[Exercise]
Nothing should be left out. Give all the data again exactly as written.

(The data begins)

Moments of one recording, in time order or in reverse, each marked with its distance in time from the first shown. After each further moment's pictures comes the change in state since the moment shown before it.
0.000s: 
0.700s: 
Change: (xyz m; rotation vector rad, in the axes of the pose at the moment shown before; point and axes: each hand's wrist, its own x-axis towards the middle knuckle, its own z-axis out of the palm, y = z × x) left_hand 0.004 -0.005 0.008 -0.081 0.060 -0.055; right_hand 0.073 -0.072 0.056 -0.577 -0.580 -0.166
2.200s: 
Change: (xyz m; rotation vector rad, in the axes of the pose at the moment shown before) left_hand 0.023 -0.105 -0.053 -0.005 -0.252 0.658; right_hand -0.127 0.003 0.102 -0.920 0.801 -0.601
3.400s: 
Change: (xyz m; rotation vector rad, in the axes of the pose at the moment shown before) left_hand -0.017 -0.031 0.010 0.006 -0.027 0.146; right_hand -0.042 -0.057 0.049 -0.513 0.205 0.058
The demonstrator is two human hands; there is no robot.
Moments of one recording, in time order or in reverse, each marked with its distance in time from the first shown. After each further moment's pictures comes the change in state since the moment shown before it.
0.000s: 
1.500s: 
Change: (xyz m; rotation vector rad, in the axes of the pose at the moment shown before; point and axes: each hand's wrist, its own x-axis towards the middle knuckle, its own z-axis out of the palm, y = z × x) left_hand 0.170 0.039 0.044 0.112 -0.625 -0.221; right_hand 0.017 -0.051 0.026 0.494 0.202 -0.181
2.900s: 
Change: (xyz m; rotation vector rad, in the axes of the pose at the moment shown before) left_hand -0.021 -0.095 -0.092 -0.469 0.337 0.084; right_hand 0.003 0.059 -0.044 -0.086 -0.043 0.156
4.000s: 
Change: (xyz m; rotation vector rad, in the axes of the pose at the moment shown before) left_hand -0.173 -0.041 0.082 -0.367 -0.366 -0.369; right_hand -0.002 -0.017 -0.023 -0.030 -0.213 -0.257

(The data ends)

[Written solution]
Moments of one recording, in time order or in reverse, each marked with its distance in time from the first shown. After each further moment's pictures comes the change in state since the moment shown before it.
0.000s: 
0.700s: 
Change: (xyz m; rotation vector rad, in the axes of the pose at the moment shown before; point and axes: each hand's wrist, its own x-axis towards the middle knuckle, its own z-axis out of the palm, y = z × x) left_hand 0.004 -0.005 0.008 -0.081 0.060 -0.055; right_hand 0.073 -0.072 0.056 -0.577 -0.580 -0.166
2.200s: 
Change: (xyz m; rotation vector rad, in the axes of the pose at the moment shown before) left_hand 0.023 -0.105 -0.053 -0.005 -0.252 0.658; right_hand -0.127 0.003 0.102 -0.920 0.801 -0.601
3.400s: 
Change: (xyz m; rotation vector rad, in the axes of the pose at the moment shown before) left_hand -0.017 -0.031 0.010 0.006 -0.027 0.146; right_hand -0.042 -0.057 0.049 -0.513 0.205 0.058
The demonstrator is two human hands; there is no robot.
Moments of one recording, in time order or in reverse, each marked with its distance in time from the first shown. After each further moment's pictures comes the change in state since the moment shown before it.
0.000s: 
1.500s: 
Change: (xyz m; rotation vector rad, in the axes of the pose at the moment shown before; point and axes: each hand's wrist, its own x-axis towards the middle knuckle, its own z-axis out of the palm, y = z × x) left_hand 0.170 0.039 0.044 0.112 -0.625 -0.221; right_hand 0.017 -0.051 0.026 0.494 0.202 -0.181
2.900s: 
Change: (xyz m; rotation vector rad, in the axes of the pose at the moment shown before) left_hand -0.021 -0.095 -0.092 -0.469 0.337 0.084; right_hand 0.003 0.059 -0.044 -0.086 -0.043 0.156
4.000s: 
Change: (xyz m; rotation vector rad, in the axes of the pose at the moment shown before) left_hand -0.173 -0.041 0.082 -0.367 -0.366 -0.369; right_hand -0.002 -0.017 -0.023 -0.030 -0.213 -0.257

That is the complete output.